FIG. 9 is a gain characteristic diagram showing a gain characteristic and a second gain characteristic constituted by the sum of the gain characteristic (A) and the gain characteristic (C). FIG. 9 is a block diagram showing a conventional magnetic bearing. FIG. 11 is a gain characteristic diagram of a conventional control circuit, and FIG. 11 is an equivalent circuit of a magnetic bearing. DESCRIPTION OF SYMBOLS 1 ... Magnetic bearing 2 ... Rotor 3 ... Electromagnet 4 ... Position sensor 6 ... Control circuit 7 ... Power amplifier 11 ... Rotation sensor 14 ... Storage memory 15 ... CPU

──────────────────────────────────────────────────続 き Continuation of the front page (56) References JP-A-62-233518 (JP, A) JP-A-1-158215 (JP, A) JP-A-61-206820 (JP, A) JP-A 52-233 93852 (JP, A) (58) Field surveyed (Int. Cl. ⁷ , DB name) C05D 3/12

Claims (1)

(57) [Claims] 1. A result obtained by detecting a floating position of a rotor which is levitated and rotated by an electromagnet by a position sensor, and calculating by the electromagnet an actual floating position of the rotor detected by the position sensor and a target floating position of the rotor. In the feedback control radial magnetic bearing control device which is controlled by a control circuit based on the following, and floats the rotor to a target flying position, a rotation sensor for detecting and outputting the rotation frequency of the rotor; and Storage means for storing a first resonance frequency of the magnetic bearing when the electromagnet is controlled by the first gain characteristic; and a rotation frequency detected and output by the rotation sensor and a first resonance frequency stored in the storage means.

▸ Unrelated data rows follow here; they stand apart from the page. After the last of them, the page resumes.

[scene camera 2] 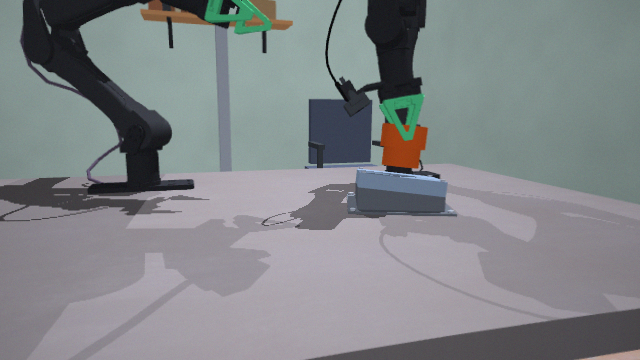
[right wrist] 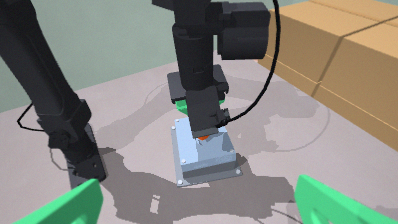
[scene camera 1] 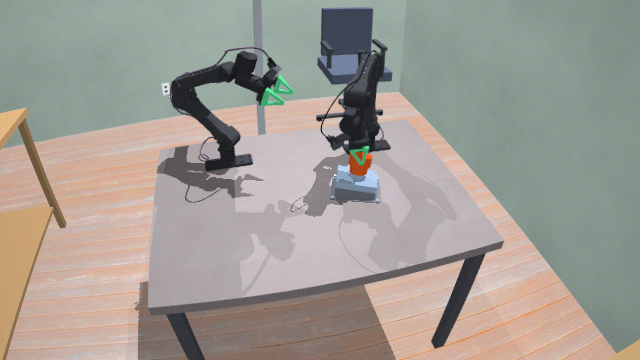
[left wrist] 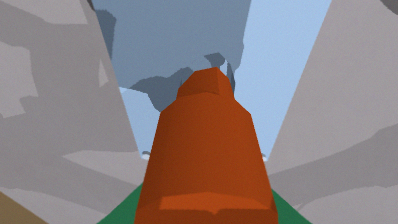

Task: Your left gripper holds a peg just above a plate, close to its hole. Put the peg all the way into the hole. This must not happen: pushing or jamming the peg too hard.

Labels:
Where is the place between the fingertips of my left gripper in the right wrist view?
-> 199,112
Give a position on a light blue plate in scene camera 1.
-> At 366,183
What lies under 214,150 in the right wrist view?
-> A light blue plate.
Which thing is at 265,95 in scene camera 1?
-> My right gripper.

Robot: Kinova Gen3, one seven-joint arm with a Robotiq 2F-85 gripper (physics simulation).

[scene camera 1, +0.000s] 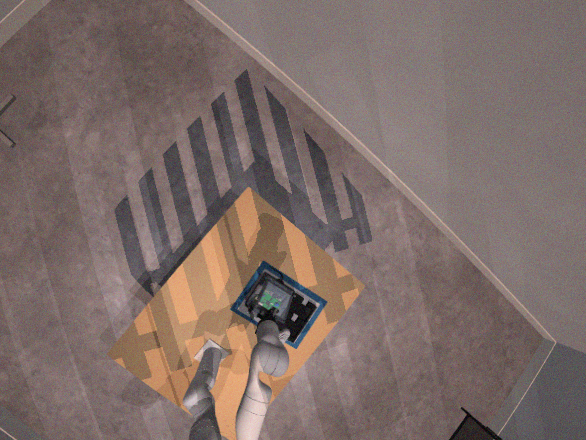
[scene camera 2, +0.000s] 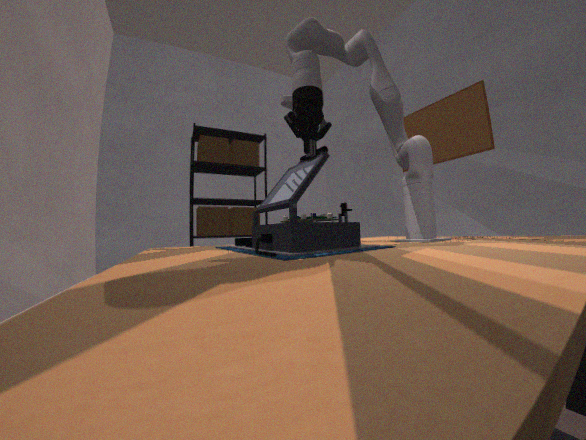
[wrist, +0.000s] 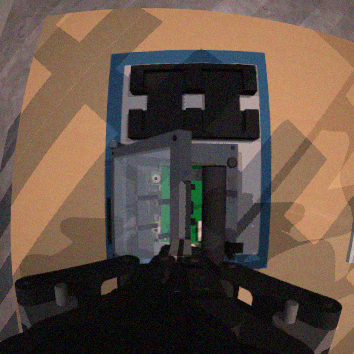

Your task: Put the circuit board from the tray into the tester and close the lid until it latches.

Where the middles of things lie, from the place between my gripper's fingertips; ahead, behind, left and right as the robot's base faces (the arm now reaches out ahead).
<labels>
My gripper is now 140 mm above the green circuit board (wrist: 196,185) and 20 mm to the left of it. The rest, counted from my hand: tester lid (scene camera 2: 292,185) 50 mm below, 30 mm ahead, 20 mm to the right.
</labels>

Frequency comparing means for comparing and outputting the rotation frequency to the first resonance frequency from the low frequency side. When the output of the frequency comparison means correspondingly changes, the control circuit causes the first
Is switched from the control of the gain characteristic to the control of the second gain characteristic in which at least the gain on the frequency side higher than the vicinity of the first resonance frequency is smaller than the first gain characteristic, and the rotation frequency is changed from the first resonance frequency to a high frequency. The control circuit switches from the control of the second gain characteristic to the control of the first gain characteristic due to a corresponding change in the output of the frequency comparison means when the control circuit moves away from the control circuit to a predetermined value. A control device for a magnetic bearing.